Stored records:
++++++++++

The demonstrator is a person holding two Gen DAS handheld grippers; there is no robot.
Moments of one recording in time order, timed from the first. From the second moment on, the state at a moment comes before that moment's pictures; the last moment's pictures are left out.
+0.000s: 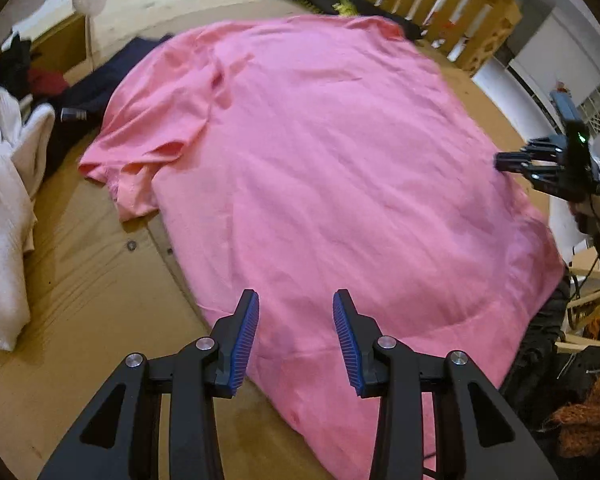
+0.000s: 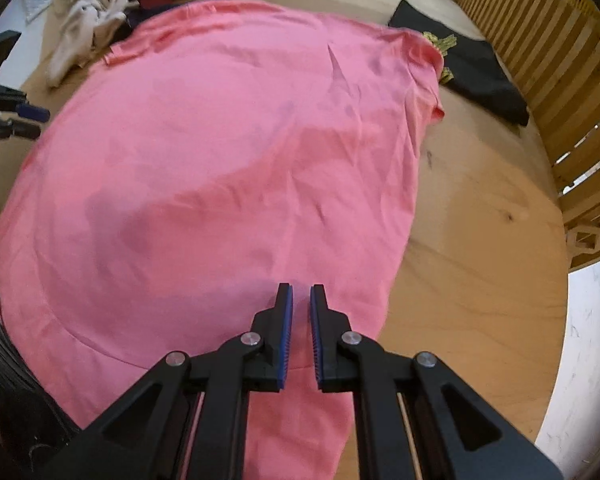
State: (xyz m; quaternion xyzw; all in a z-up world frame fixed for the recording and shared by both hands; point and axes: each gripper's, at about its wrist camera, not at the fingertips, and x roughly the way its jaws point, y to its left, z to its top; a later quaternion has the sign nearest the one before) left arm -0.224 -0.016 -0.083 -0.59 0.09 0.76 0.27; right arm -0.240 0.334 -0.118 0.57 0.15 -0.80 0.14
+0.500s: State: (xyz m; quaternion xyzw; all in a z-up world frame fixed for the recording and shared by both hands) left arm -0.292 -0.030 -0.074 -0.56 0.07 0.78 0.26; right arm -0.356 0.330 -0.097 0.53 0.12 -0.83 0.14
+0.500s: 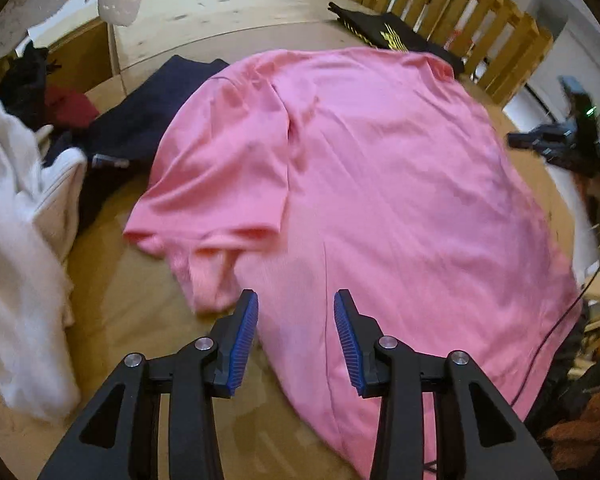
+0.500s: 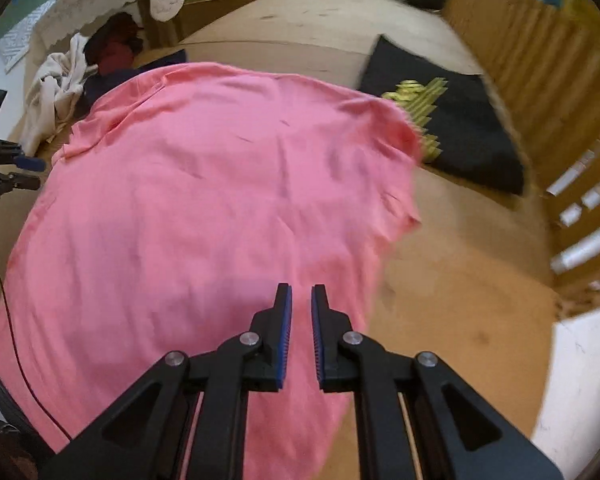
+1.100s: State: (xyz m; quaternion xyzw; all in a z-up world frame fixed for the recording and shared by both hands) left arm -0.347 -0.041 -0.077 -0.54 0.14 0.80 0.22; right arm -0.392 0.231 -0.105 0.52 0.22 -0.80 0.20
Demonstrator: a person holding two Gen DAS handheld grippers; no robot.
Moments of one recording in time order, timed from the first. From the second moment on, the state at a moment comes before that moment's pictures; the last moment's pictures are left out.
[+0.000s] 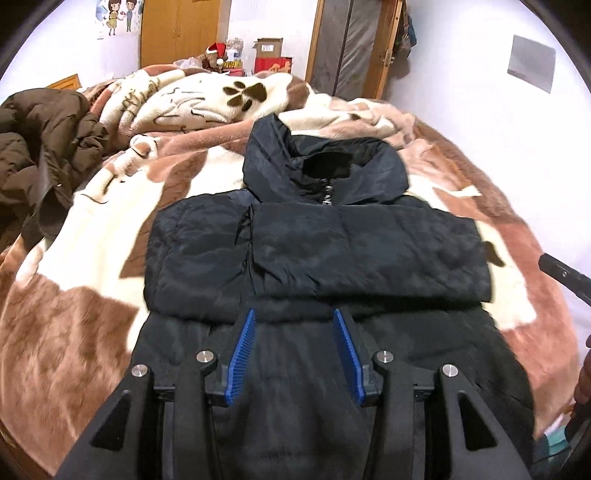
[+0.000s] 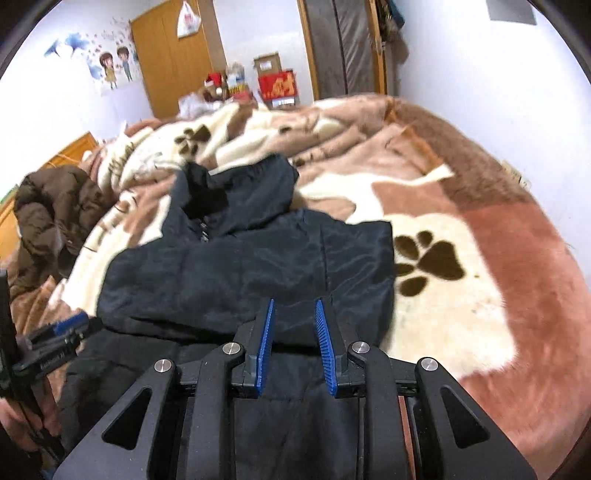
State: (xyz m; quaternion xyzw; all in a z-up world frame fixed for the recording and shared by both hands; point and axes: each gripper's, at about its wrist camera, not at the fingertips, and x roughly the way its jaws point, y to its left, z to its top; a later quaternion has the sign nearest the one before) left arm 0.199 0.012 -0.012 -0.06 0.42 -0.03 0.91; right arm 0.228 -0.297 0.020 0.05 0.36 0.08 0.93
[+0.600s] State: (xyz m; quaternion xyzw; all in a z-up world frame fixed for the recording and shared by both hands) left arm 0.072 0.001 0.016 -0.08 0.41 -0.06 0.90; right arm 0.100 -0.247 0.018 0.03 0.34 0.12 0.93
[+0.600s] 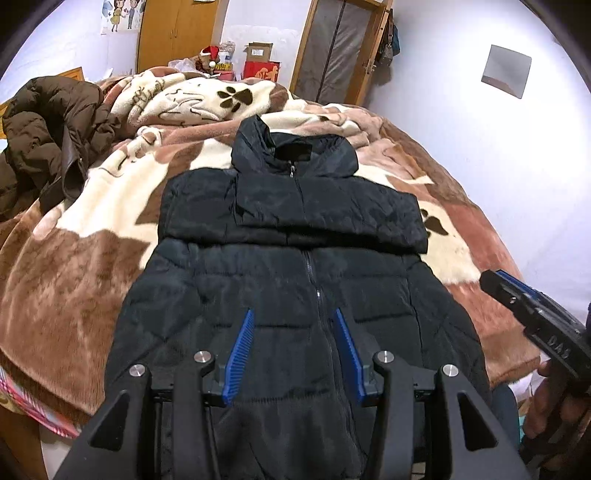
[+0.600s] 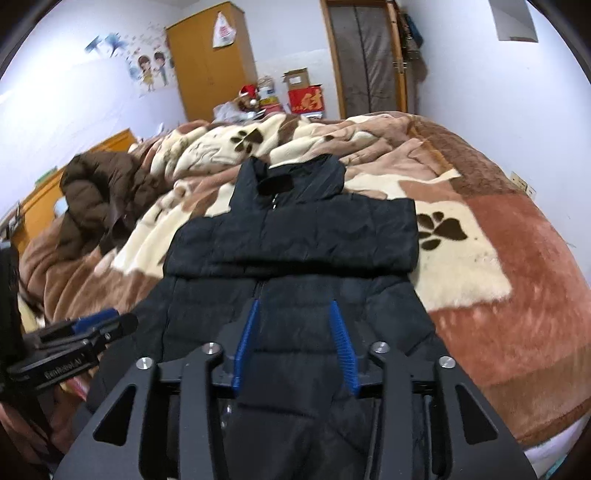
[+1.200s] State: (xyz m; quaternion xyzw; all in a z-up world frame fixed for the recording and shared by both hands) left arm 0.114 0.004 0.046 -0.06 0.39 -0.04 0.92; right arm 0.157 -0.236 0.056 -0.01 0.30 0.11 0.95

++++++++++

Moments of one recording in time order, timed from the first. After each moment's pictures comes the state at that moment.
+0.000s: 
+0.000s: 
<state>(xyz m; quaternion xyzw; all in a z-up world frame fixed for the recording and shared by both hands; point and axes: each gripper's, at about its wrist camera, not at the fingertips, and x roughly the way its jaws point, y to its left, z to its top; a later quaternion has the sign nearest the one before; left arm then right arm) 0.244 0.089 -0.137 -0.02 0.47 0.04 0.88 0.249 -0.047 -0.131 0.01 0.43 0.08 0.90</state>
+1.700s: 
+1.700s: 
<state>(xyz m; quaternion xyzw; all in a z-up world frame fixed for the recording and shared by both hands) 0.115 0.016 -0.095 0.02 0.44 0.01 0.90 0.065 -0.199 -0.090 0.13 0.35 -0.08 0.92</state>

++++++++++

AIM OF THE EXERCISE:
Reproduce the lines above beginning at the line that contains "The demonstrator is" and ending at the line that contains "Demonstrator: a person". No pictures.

EXPECTED OUTPUT:
The demonstrator is a person holding two Gen DAS handheld grippers; there is no robot.
Moments of one recording in time order, timed from the first. From the second moment on, the state at a moment comes before that moment's pictures; the last moment's pictures are left out.
+0.000s: 
+0.000s: 
State: (xyz m; quaternion xyzw; all in a z-up world frame fixed for the recording and shared by both hands; point and axes: each gripper's, at about its wrist camera, not at the fingertips, and x roughly the way its jaws point, y to its left, z to its top; a later quaternion has the sign nearest the one before) left arm -0.224 -0.016 -0.083 -0.59 0.09 0.76 0.27; right arm -0.240 0.334 -0.118 0.57 0.15 -0.80 0.14
+0.500s: State: (xyz m; quaternion xyzw; all in a z-up world frame fixed for the recording and shared by both hands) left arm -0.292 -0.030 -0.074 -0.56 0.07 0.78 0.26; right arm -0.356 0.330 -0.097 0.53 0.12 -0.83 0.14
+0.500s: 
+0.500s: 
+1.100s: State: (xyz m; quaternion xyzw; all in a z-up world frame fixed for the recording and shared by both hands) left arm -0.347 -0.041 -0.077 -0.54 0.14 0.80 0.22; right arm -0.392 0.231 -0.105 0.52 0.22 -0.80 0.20
Demonstrator: a person holding two Gen DAS handheld grippers; no robot.

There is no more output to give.